■ **Problem to work on**
The full listing, written out exactly and without images, is the expected result.

■ **Dataset content**
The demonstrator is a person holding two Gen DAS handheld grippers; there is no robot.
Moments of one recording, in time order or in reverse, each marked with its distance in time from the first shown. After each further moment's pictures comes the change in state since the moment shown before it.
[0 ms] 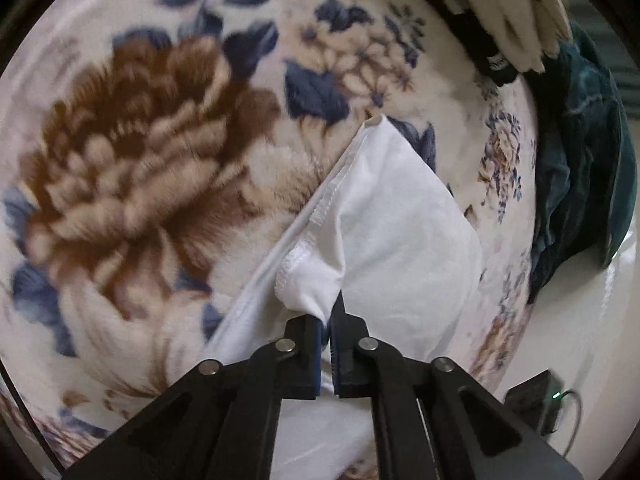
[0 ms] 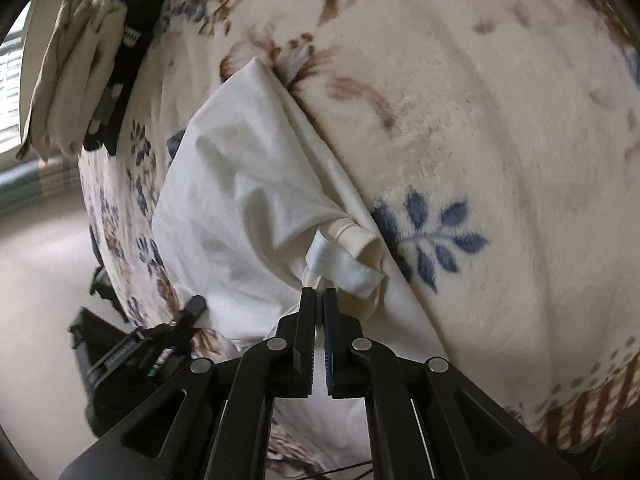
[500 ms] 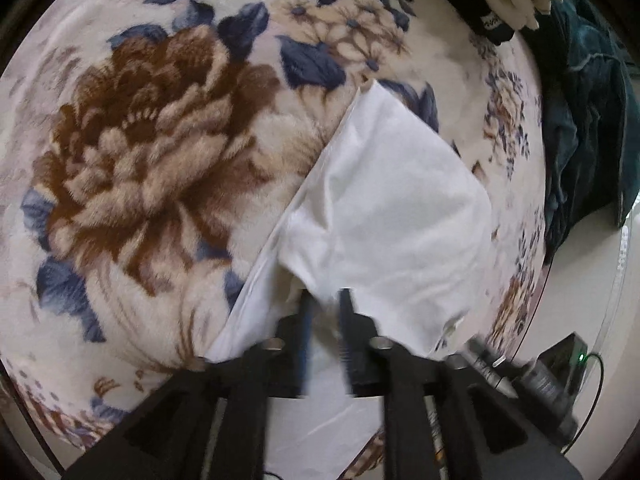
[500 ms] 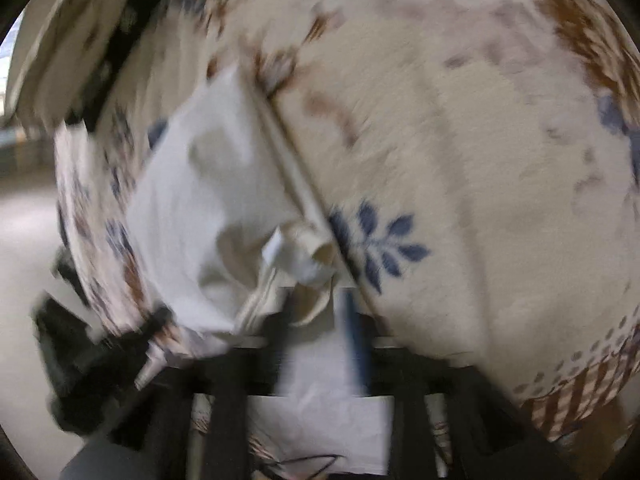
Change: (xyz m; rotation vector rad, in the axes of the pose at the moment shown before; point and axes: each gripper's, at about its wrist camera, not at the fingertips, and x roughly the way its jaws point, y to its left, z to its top) left arm -0.008 -0.002 -0.012 0.072 0.114 0.067; right arm -0.023 -0.002 0.004 -0.029 -0.031 -0.100
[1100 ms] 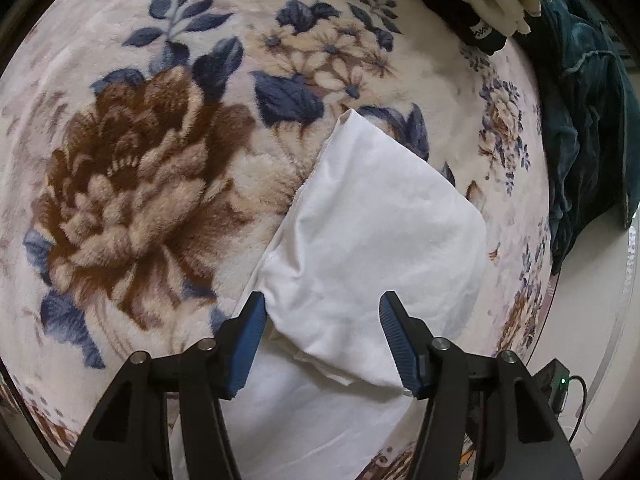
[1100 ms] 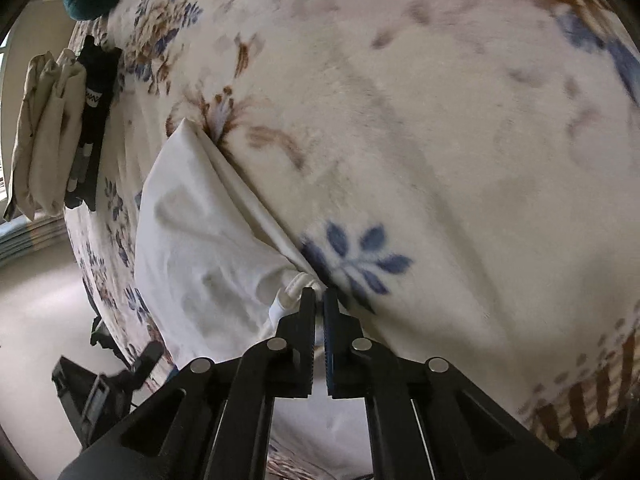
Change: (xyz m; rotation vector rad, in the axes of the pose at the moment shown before) left arm 0.003 -0.018 0.015 0.029 -0.078 0.033; right arm 0.019 -0.026 -0.005 0.196 -0.061 0.065
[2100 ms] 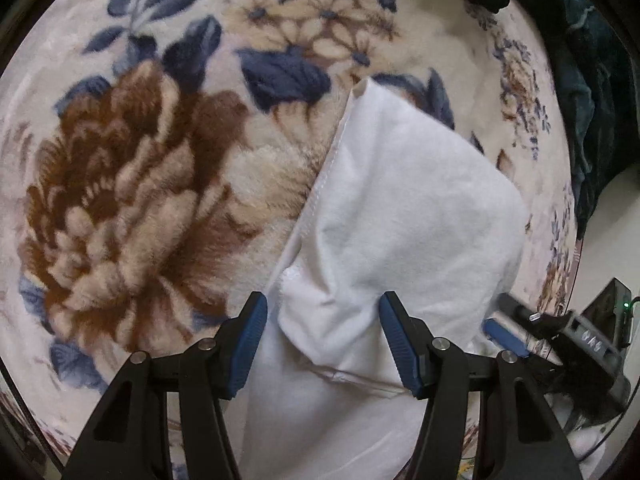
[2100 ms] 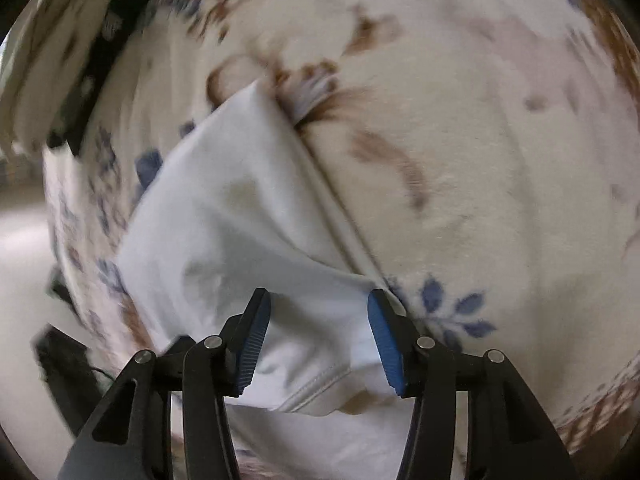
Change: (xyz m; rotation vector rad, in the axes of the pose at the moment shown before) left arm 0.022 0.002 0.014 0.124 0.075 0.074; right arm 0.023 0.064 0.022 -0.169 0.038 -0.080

■ **Answer for this exercise**
The demonstrator is a person holding two Gen DAS handheld grippers; there is no robot.
Moments of one recording, in time order or in reverse, each marked with its distance in time from the first shown. After each further moment's pictures comes the change in state since the moment shown before it.
[0 ms] 
[0 ms] 
[500 ms] 
[500 ms] 
Change: (xyz m; rotation vector rad, in the axes of the pose at the moment shown before; point and axes: each gripper's, at about its wrist camera, not at the fingertips, and x roughly the way its jaws point, y to its left, z to its top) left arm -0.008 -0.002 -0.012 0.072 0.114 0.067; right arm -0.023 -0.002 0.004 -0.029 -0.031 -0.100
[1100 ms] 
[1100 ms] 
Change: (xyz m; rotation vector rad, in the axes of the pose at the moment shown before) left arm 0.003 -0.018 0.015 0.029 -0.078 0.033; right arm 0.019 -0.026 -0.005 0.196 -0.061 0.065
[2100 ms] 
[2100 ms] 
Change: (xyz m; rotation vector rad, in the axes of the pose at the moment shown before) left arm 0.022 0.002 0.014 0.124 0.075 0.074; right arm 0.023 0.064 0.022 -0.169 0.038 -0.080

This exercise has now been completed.